### Exercise objective
Practice item. Set the material below down again exactly, with no pictures.

### Input data
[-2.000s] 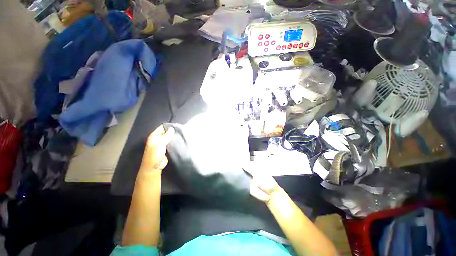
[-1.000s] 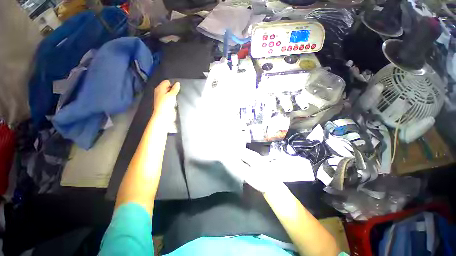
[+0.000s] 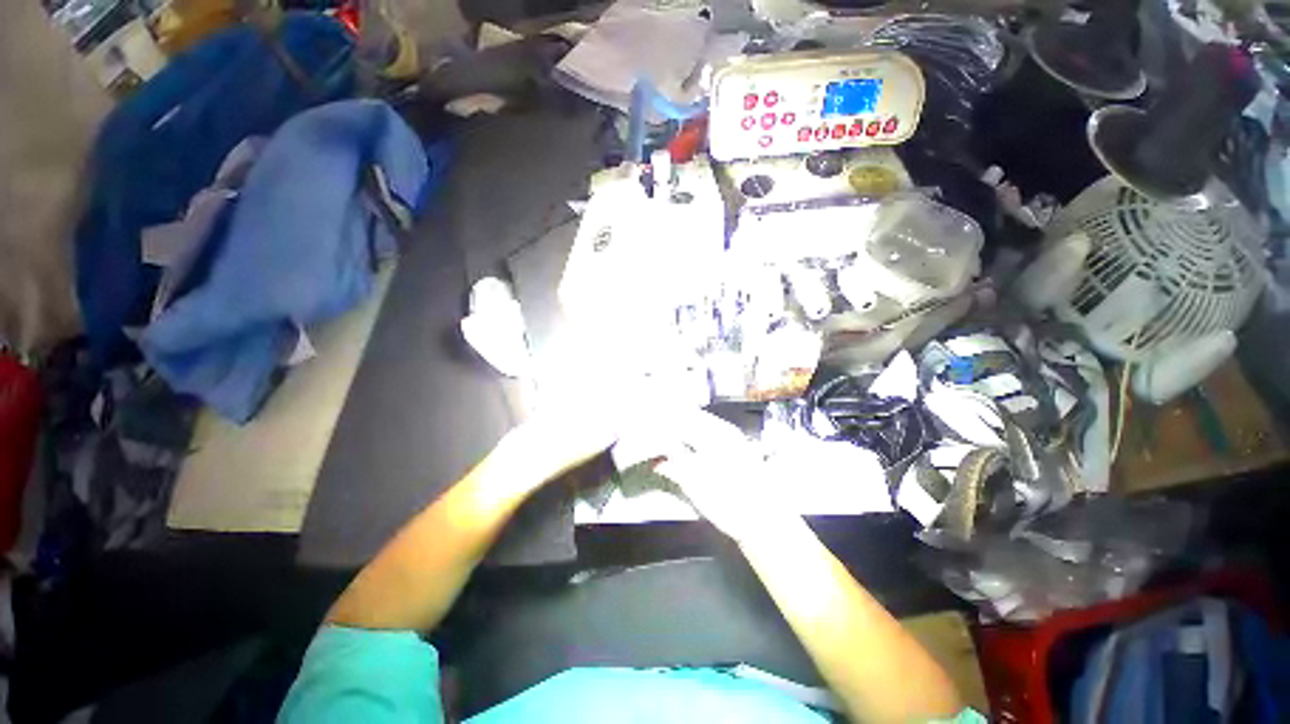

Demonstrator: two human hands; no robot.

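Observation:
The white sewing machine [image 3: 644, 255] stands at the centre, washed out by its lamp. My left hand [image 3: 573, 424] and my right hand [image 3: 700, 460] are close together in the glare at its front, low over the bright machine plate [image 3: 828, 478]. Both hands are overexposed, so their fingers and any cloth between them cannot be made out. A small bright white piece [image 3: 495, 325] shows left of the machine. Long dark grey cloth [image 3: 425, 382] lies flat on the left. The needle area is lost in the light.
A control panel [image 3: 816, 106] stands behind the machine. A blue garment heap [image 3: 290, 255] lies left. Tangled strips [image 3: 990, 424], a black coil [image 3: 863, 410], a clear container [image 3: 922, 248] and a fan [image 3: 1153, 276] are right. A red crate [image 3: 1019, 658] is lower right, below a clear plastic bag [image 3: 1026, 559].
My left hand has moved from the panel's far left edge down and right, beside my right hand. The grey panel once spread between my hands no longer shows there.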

### Written answer
[-2.000s] 
[-1.000s] 
[+0.000s] 

Demonstrator: two human hands; no robot.

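Observation:
The white sewing machine [image 3: 644, 255] stands at the centre, washed out by its lamp. My left hand [image 3: 573, 424] and my right hand [image 3: 700, 460] are close together in the glare at its front, low over the bright machine plate [image 3: 828, 478]. Both hands are overexposed, so their fingers and any cloth between them cannot be made out. A small bright white piece [image 3: 495, 325] shows left of the machine. Long dark grey cloth [image 3: 425, 382] lies flat on the left. The needle area is lost in the light.
A control panel [image 3: 816, 106] stands behind the machine. A blue garment heap [image 3: 290, 255] lies left. Tangled strips [image 3: 990, 424], a black coil [image 3: 863, 410], a clear container [image 3: 922, 248] and a fan [image 3: 1153, 276] are right. A red crate [image 3: 1019, 658] is lower right, below a clear plastic bag [image 3: 1026, 559].
My left hand has moved from the panel's far left edge down and right, beside my right hand. The grey panel once spread between my hands no longer shows there.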

No further output is expected here.